→ Work request: Copy out each line of the data below in which the string "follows" appears.

START Data provided

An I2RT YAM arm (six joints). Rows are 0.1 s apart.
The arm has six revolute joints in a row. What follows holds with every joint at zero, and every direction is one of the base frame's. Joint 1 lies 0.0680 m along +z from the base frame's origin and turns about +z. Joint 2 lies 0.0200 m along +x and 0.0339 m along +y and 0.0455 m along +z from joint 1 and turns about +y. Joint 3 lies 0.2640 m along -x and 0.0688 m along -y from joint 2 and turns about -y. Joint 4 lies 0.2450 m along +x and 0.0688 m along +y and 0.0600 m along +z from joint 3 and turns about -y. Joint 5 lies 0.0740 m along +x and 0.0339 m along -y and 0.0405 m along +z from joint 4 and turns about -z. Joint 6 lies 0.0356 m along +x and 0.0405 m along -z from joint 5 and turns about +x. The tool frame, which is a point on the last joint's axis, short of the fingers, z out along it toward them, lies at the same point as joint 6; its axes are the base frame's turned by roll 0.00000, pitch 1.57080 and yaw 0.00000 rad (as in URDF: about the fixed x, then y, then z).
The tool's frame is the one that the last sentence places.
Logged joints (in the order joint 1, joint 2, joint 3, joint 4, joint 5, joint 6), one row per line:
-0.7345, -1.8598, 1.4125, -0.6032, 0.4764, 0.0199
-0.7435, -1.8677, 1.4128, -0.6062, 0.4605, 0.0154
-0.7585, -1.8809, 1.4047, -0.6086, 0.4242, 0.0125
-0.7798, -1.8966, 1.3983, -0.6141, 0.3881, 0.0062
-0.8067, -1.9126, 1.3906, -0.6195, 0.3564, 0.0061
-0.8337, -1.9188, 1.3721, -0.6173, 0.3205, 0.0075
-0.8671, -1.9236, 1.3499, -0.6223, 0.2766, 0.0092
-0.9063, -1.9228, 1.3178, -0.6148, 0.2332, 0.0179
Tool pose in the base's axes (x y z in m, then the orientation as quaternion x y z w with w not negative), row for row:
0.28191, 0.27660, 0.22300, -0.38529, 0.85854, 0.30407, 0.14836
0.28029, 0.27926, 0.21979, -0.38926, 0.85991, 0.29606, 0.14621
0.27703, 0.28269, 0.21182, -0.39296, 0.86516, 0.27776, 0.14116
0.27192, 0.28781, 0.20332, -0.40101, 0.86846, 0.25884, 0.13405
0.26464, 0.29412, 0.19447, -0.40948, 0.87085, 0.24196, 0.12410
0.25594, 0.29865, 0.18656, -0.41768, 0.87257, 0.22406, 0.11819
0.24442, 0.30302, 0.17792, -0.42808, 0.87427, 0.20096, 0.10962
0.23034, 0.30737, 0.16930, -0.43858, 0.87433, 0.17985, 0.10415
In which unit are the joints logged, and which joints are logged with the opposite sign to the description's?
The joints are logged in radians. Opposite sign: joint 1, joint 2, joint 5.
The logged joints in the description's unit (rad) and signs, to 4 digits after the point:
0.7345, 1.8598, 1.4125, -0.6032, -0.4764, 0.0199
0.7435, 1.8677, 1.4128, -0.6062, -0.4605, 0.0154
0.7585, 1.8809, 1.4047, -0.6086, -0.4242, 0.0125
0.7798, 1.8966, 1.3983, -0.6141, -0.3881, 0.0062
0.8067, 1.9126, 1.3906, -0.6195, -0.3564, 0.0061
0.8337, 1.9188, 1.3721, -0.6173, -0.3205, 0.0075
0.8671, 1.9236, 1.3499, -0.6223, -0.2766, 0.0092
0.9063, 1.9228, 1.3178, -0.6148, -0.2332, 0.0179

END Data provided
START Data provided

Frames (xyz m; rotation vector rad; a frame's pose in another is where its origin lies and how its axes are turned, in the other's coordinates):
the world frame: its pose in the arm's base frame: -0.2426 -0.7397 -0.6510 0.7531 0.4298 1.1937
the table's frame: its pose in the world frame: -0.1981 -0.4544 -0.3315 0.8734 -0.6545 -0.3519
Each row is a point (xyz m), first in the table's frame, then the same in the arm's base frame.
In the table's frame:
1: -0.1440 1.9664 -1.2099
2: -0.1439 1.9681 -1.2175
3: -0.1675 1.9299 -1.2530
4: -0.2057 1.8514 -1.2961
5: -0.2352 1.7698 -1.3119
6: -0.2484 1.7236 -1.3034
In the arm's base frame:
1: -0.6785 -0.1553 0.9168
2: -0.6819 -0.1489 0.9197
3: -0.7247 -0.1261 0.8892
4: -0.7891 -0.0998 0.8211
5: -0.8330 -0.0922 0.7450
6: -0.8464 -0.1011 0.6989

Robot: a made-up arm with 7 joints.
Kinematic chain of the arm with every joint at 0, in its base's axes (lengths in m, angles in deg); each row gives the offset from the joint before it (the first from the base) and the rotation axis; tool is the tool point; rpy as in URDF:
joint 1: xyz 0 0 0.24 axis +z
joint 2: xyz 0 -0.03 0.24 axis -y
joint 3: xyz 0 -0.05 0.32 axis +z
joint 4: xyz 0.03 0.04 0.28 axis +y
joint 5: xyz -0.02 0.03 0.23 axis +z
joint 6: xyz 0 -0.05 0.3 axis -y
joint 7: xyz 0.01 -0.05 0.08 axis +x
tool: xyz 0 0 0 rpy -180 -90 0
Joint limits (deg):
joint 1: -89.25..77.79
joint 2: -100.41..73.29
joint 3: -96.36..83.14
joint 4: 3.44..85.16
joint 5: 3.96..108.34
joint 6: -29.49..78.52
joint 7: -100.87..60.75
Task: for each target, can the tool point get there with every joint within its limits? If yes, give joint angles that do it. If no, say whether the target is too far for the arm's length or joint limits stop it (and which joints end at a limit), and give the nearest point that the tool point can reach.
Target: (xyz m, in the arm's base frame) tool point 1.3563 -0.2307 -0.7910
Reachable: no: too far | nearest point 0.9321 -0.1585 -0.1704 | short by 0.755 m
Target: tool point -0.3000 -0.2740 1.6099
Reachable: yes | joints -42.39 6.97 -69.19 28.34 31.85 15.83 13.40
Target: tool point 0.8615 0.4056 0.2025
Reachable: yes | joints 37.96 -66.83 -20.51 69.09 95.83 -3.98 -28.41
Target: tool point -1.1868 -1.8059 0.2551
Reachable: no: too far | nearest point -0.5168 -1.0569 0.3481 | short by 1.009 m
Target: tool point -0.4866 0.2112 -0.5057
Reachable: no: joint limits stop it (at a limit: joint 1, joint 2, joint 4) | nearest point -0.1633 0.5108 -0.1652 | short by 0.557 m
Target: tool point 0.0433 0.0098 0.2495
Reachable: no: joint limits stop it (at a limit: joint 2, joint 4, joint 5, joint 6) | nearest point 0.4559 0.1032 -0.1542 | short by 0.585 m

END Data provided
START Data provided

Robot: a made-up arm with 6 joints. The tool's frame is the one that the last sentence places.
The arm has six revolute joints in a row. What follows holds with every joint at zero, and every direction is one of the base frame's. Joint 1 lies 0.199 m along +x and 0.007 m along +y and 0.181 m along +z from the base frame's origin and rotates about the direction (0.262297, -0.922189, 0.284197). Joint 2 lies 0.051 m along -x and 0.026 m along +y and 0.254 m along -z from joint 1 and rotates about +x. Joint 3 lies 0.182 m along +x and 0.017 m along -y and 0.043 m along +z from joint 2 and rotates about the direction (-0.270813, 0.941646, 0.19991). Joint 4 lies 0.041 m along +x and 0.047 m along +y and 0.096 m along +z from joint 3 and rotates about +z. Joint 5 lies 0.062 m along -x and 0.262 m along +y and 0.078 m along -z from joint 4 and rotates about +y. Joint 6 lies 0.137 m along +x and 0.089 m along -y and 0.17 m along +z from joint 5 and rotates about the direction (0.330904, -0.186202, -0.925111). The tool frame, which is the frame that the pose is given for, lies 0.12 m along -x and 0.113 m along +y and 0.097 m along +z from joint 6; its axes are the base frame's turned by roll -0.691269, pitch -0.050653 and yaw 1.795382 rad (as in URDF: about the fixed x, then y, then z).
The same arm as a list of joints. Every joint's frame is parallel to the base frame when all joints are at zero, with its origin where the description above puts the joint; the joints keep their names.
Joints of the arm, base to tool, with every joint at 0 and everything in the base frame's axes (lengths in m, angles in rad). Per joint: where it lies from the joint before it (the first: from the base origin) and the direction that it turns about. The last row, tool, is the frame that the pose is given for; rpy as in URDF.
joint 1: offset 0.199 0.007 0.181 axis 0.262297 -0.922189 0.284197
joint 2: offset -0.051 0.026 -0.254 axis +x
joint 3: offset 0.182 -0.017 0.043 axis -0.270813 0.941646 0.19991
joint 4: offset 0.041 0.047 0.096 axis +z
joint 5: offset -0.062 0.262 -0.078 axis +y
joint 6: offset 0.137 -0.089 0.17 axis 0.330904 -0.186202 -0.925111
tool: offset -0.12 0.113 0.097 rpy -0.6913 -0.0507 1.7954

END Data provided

→ Exercise output:
The arm has six revolute joints in a row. What follows holds with every joint at zero, and every direction is one of the base frame's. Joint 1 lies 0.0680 m along +z from the base frame's origin and turns about +z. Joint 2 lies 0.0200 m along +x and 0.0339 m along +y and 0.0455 m along +z from joint 1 and turns about +y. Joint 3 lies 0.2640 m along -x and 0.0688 m along -y from joint 2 and turns about -y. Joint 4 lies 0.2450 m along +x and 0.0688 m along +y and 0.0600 m along +z from joint 3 and turns about -y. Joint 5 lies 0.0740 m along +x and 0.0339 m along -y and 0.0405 m along +z from joint 4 and turns about -z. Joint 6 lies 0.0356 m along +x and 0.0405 m along -z from joint 5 and turns about +x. The tool frame, which is a point on the last joint's axis, short of the fingers, z out along it toward them, lies at the same point as joint 6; its axes are the base frame's turned by roll 0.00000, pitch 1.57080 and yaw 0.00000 rad (as in URDF: about the fixed x, then y, then z).
The arm has six revolute joints in a row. What follows holds with every joint at zero, and every direction is one of the base frame's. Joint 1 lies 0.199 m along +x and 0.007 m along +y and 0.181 m along +z from the base frame's origin and rotates about the direction (0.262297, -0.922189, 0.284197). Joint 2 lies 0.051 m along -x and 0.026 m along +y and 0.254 m along -z from joint 1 and rotates about +x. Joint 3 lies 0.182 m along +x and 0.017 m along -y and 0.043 m along +z from joint 2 and rotates about the direction (-0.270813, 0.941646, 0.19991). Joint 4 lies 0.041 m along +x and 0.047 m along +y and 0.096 m along +z from joint 3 and rotates about +z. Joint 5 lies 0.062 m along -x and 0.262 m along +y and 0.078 m along -z from joint 4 and rotates about +y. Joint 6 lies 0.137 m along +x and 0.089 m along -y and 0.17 m along +z from joint 5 and rotates about the direction (0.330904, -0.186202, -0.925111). The tool frame, which is the frame that the pose is given for, lies 0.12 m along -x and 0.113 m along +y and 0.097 m along +z from joint 6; its axes are the base frame's turned by roll -0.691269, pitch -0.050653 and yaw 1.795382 rad (as in URDF: about the fixed x, then y, then z).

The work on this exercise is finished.